Fetch for 29 days, not 30 which uses too much quota by hugovk · Pull Request #42 · hugovk/top-pypi-packages (original) (raw)

As seen in #36 and https://dev.to/hugovk/a-surprising-thing-about-pypis-bigquery-data-2g9o we were very close to going over the monthly quota with 30 days.

And as luck would have it, we've gone over again.

It's possible to perform a dry run to find out how many bytes would be processed:

https://cloud.google.com/bigquery/docs/running-queries#dry-run

For example:

from google.cloud import bigquery

Construct a BigQuery client object.

client = bigquery.Client()

client = bigquery.Client.from_service_account_json( "/path/to/credentials.json" )

job_config = bigquery.QueryJobConfig(dry_run=True, use_query_cache=False)

Start the query, passing in the extra configuration.

query_job = client.query( ( """ SELECT file.project as project, COUNT(*) as download_count, FROM bigquery-public-data.pypi.file_downloads WHERE timestamp BETWEEN TIMESTAMP_ADD(CURRENT_TIMESTAMP(), INTERVAL -31 DAY) AND TIMESTAMP_ADD(CURRENT_TIMESTAMP(), INTERVAL -1 DAY) GROUP BY project ORDER BY download_count DESC """ ), job_config=job_config, ) # Make an API request.

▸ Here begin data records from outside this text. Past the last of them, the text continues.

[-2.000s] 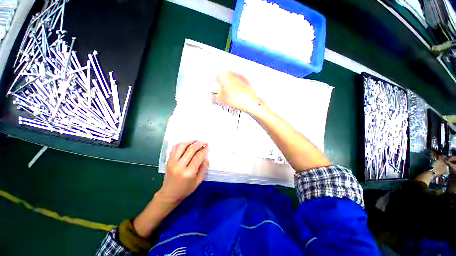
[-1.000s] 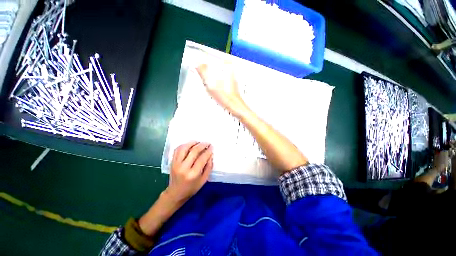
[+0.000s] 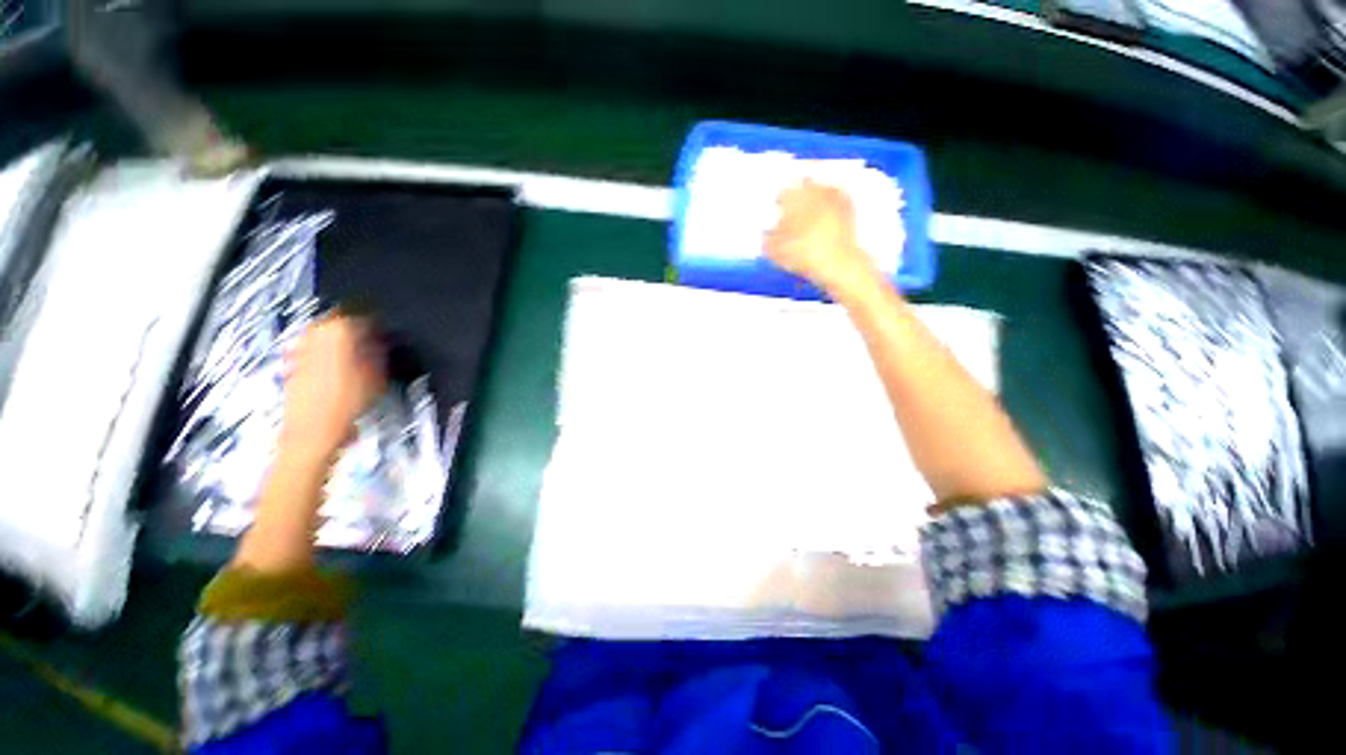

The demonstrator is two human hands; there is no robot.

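Observation:
My left hand [image 3: 332,369] is over the heap of thin silvery metal rods [image 3: 391,479] in the left black tray [image 3: 421,266]. It is blurred, and I cannot tell whether its fingers hold a rod. My right hand [image 3: 815,229] reaches into the blue plastic bin [image 3: 923,221] among the small white plastic parts [image 3: 723,199]. Its fingertips are blurred, so I cannot tell whether they hold a part. The white sheet [image 3: 709,457] lies in front of my lap, between the left tray and my right forearm.
A right black tray [image 3: 1162,428] densely filled with rods lies right of the sheet, with clear plastic bags [image 3: 1318,347] beyond it. Stacked white sheets [image 3: 104,354] stand at the far left. Another person's arm [image 3: 163,111] shows blurred at the upper left.
My left hand has moved from the sheet's lower left edge to the rods in the left tray. My right hand has moved from the sheet into the blue bin. The view has shifted.

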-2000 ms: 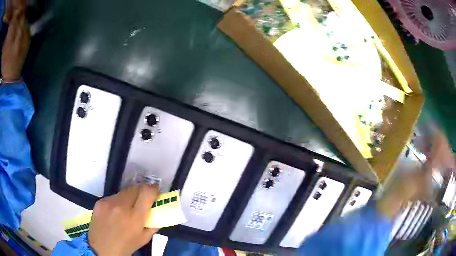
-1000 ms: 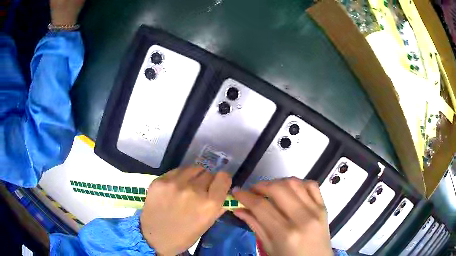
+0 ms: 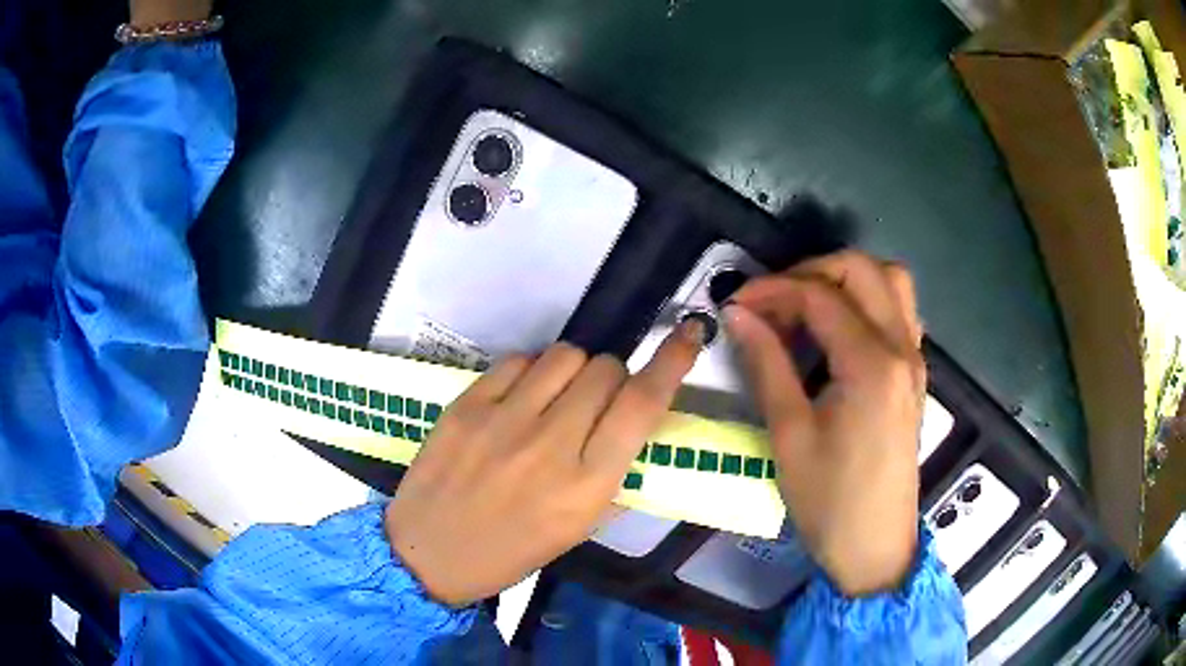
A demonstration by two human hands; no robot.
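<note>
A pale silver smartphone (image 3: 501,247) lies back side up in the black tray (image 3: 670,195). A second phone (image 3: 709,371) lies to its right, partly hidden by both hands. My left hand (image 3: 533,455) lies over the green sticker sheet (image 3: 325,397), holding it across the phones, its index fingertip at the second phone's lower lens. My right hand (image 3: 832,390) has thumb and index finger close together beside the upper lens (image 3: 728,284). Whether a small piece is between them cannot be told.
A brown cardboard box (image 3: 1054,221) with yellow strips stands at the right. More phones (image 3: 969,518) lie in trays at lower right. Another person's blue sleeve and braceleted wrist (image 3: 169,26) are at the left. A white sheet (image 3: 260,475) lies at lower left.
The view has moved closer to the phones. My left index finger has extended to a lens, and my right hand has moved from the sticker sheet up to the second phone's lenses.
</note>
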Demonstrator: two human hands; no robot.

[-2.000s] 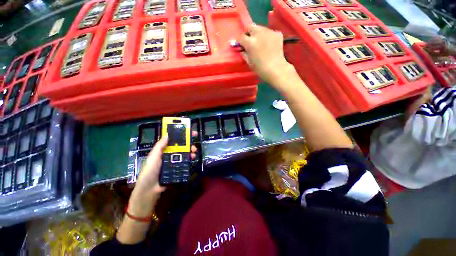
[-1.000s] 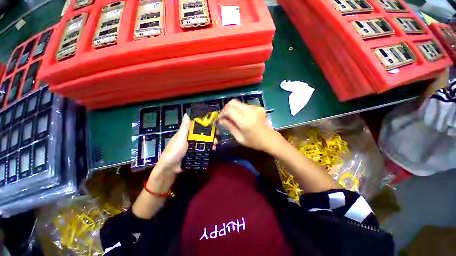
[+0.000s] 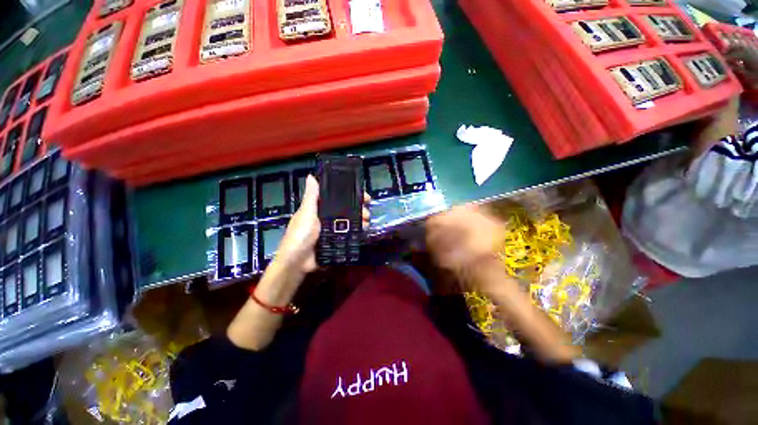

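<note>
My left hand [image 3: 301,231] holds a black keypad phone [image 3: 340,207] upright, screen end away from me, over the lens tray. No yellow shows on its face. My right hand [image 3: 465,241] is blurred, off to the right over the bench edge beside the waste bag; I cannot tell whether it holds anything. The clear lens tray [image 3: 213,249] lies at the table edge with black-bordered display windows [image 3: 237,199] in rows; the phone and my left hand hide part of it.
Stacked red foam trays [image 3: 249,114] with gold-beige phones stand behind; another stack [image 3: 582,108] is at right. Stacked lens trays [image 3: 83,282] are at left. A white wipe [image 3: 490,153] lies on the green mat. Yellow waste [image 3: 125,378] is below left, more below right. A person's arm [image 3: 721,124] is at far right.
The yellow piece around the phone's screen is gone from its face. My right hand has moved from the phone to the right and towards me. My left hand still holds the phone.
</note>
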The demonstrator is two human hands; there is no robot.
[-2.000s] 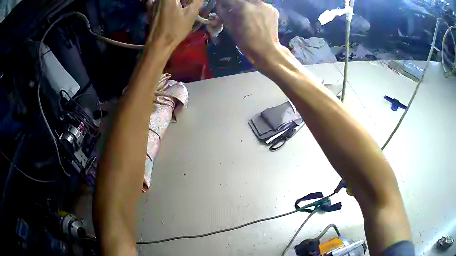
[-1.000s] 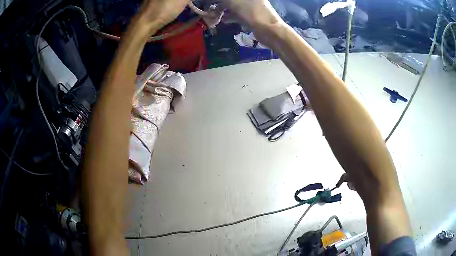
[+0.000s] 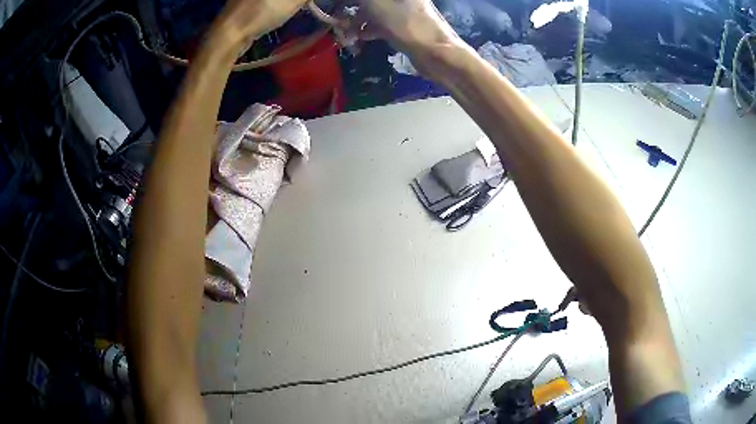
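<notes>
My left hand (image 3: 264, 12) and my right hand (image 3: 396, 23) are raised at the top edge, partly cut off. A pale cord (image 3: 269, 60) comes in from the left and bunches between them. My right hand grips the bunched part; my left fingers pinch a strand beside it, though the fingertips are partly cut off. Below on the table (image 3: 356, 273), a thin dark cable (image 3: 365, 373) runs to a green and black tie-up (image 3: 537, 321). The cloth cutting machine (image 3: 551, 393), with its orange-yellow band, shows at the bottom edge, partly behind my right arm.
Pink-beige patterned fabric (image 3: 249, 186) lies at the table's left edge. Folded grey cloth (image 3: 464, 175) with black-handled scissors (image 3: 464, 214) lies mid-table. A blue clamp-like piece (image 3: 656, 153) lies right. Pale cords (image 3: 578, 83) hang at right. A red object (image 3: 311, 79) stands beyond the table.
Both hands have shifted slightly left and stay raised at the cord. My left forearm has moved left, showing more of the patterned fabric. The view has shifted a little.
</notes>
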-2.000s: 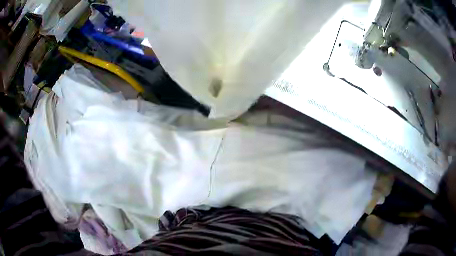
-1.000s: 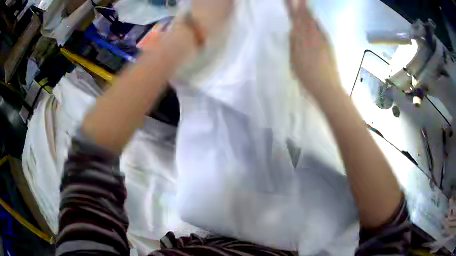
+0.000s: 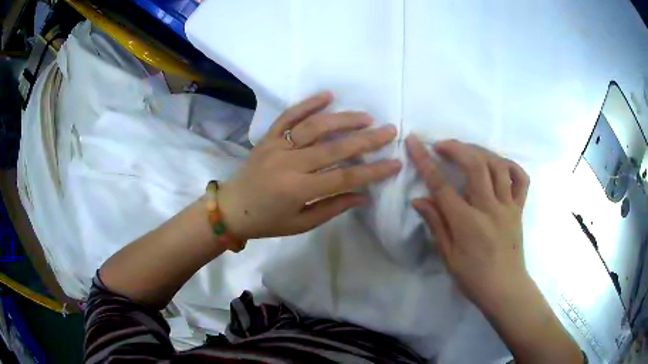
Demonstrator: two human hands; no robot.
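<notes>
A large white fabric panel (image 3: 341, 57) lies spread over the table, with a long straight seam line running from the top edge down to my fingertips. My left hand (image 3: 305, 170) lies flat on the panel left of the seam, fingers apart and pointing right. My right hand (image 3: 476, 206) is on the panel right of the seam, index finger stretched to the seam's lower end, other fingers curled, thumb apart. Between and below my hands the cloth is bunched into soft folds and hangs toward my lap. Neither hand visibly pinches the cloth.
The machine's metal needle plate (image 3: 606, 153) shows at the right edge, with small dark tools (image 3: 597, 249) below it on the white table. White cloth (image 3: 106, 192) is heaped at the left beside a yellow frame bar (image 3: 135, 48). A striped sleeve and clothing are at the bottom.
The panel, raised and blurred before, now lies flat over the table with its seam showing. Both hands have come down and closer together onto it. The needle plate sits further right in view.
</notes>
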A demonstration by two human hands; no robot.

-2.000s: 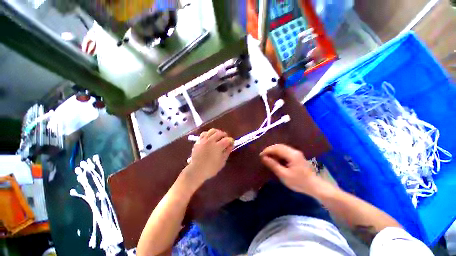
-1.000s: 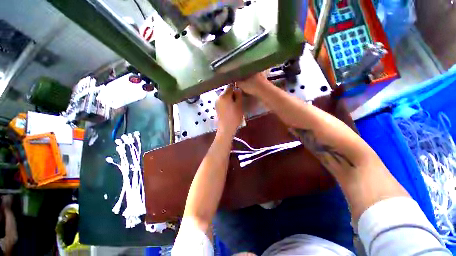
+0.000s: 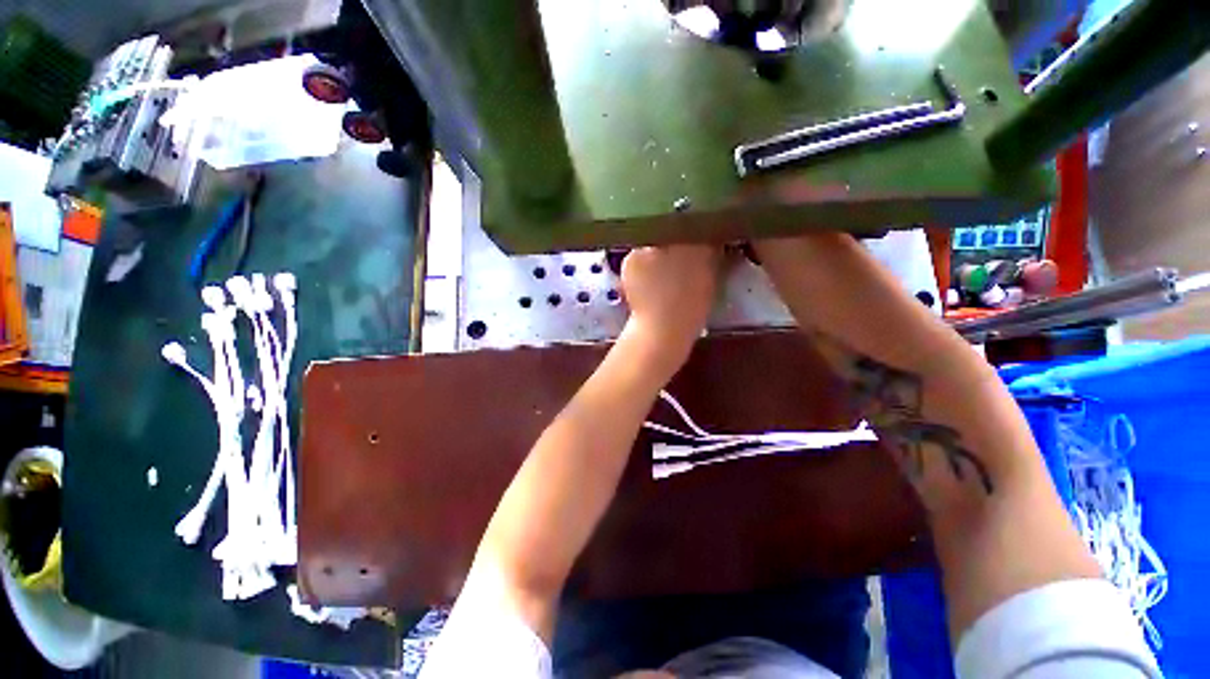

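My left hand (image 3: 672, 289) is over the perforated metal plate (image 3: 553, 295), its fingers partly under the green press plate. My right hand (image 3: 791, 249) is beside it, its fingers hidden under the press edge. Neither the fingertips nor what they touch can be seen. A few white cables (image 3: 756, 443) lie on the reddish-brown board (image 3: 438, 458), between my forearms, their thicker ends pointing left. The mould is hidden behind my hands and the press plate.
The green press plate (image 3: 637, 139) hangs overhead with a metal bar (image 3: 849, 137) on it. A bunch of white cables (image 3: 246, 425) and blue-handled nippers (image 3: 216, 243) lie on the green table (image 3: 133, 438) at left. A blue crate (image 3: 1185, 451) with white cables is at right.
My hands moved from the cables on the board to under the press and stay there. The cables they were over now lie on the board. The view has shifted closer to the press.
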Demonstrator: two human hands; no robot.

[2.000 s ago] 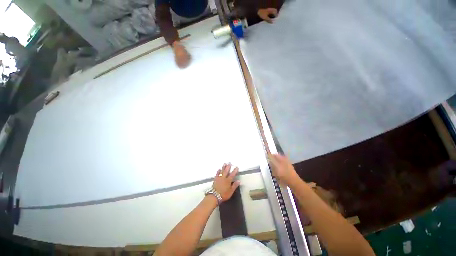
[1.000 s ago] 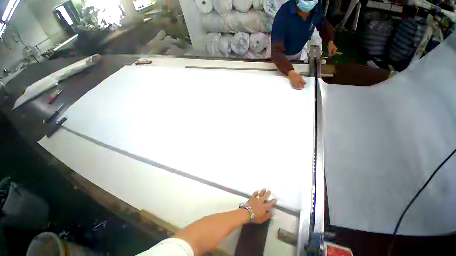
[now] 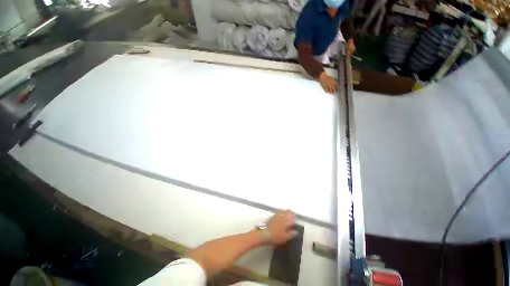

A dry run query completes immediately.

print( f"This query will process {query_job.total_bytes_processed:,} bytes or" f" {query_job.total_bytes_processed / 2**40:.2f} TiB." )

This query will process 1,109,890,761,919 bytes or 1.01 TiB.

Changing to 29 days:

   WHERE timestamp BETWEEN TIMESTAMP_ADD(CURRENT_TIMESTAMP(), INTERVAL -31 DAY) AND TIMESTAMP_ADD(CURRENT_TIMESTAMP(), INTERVAL -1 DAY)

   WHERE timestamp BETWEEN TIMESTAMP_ADD(CURRENT_TIMESTAMP(), INTERVAL -30 DAY) AND TIMESTAMP_ADD(CURRENT_TIMESTAMP(), INTERVAL -1 DAY)

This query will process 1,072,148,343,976 bytes = 0.98 TiB.

Let's try this.

For now, the filenames are still called top-pypi-packages-30-days*. At some point I'll rename it to remove -30-days, possibly with a redirect to make the change clear, but maybe not.